- Garuga Location of Garuga, Uganda Placement on map is approximate
- Coordinates: 00°03′25″N 32°33′49″E﻿ / ﻿0.05694°N 32.56361°E
- Country: Uganda
- Region: Central Region
- District: Wakiso District
- Counties of Wakiso District: Busiro County
- Elevation: 1,132 m (3,714 ft)

= Garuga, Uganda =

Garuga is a neighborhood in Wakiso District, Uganda.

==Location==
The neighborhood is located on a peninsula along the northern shores of Lake Victoria. The name refers to the villages at the tip of that peninsular, including Bulega, Bugabo, Nakifulube and Ntabwe. The Garuga Peninsula is approximately 21.5 km, by road, east of Entebbe International Airport, Uganda's largest civilian and military airport. The coordinates of Garuga are 0°03'25.0"N, 32°33'49.0"E (Latitude:0.056944; Longitude:32.563611). The average elevation of the neighborhood is 1132 m, above sea level.

==Overview==
As of February 2019, Garuga is an upscale neighborhood, with the most prominent development in the area being the Pearl Marina Resort, under development by Centum Investments, a Nairobi-based private equity firm. The development sits on 389 acre of prime lakeside real estate. The lakeside is dotted with other resorts, including Katomi Kingdom Resort, and Country Lake Resort. Other developments in the neighborhood include Garuga Resort Beach, a private beach. There is a motor race track called Uganda Motocross Track Garuga. Also found here is the Uganda Buddhist Centre.

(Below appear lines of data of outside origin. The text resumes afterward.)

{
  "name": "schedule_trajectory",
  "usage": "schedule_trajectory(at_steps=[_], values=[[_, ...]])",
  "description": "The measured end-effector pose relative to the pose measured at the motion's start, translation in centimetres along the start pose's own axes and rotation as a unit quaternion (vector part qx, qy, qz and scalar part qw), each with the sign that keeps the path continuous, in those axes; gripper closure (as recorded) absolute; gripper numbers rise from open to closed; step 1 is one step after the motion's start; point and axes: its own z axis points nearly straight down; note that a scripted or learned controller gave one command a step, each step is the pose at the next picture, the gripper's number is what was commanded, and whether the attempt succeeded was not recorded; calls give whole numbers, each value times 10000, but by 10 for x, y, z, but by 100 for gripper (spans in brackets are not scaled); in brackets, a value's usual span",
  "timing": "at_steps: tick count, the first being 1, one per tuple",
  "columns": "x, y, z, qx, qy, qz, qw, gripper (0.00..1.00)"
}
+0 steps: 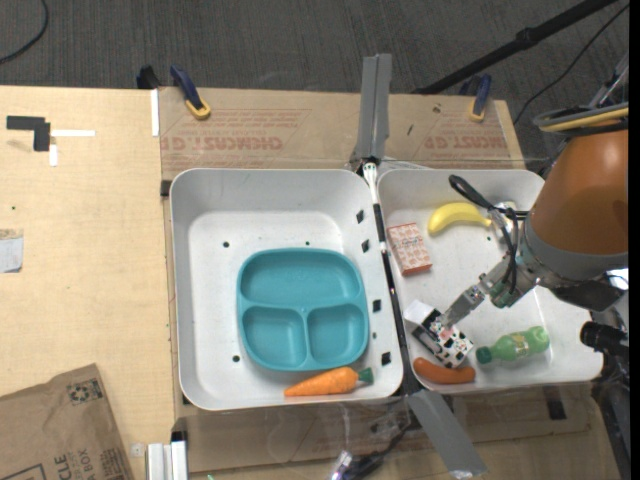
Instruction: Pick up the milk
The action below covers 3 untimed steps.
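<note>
The hand is low in the right bin, at the end of the grey arm that comes in from the right. Its tips sit right at the milk, a small black-and-white patterned carton lying near the bin's front left corner. Whether the hand is clenched on the carton or released cannot be told, since the dark parts of both blur together.

Just in front of the hand, touching or nearly touching the milk, lies a reddish sausage-like item. To the hand's right is a green bottle on its side. Behind the hand lies a small red-and-white box, and further back a banana.

To the hand's left, in the left bin, a teal divided plate rests with a carrot just in front of it. Both bins stand on the surface.
</note>
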Motion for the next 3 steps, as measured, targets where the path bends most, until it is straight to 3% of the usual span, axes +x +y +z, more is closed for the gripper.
schedule_trajectory(at_steps=[1,2,3], values=[[2,1,0,7,6,-461,9989,0],[-25,-13,79,-40,-20,-572,9984,0],[-32,-12,87,-99,-9,-1286,9917,0]])
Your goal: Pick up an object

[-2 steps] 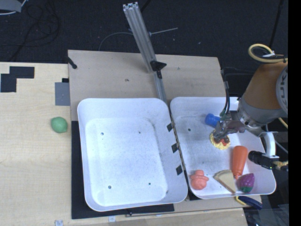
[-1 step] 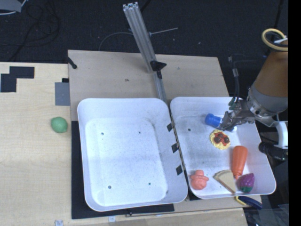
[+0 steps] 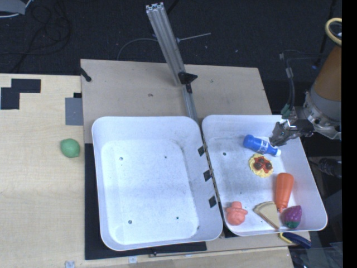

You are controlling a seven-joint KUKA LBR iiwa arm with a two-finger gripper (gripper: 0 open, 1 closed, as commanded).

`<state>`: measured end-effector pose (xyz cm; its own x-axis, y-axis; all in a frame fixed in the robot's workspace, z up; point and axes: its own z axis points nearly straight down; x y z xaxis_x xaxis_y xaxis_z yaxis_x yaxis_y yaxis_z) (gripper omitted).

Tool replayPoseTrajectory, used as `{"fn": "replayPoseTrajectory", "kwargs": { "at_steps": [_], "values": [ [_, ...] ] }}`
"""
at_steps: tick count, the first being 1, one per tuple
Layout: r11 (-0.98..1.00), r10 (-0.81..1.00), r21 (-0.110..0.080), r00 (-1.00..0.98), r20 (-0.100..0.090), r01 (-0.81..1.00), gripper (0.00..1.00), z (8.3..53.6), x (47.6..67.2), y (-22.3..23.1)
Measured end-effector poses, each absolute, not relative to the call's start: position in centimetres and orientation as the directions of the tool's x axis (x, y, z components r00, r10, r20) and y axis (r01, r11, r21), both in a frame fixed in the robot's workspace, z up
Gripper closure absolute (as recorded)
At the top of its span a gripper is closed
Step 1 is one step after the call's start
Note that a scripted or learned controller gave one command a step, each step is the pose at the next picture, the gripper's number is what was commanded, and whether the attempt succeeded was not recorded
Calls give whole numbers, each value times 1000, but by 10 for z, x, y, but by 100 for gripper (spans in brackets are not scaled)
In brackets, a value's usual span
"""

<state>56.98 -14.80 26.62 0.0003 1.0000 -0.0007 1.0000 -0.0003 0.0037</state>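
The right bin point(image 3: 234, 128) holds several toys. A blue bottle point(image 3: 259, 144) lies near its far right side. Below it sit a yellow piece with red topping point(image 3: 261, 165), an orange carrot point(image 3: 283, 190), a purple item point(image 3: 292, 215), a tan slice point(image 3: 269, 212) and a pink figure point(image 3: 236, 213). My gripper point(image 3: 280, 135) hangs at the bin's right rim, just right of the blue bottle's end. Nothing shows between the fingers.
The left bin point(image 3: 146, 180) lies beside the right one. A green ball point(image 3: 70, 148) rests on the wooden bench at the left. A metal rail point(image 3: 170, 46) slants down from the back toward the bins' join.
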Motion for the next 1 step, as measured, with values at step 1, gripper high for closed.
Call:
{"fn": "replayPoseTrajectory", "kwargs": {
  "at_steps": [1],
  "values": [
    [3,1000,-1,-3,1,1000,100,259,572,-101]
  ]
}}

There are individual private homes closer to Kampala–Entebbe Road, but as one moves further into the neighborhood and gets closer to the lake, the resorts and gated communities become more common.

==Other consideration==
The Uganda government plans to tarmac the 8 km, Garuga Road, that stretches from Mpala, along the Kampala–Entebbe Road to Katomi Kingdom Resort and runs through the middle of the Garuga neighborhood.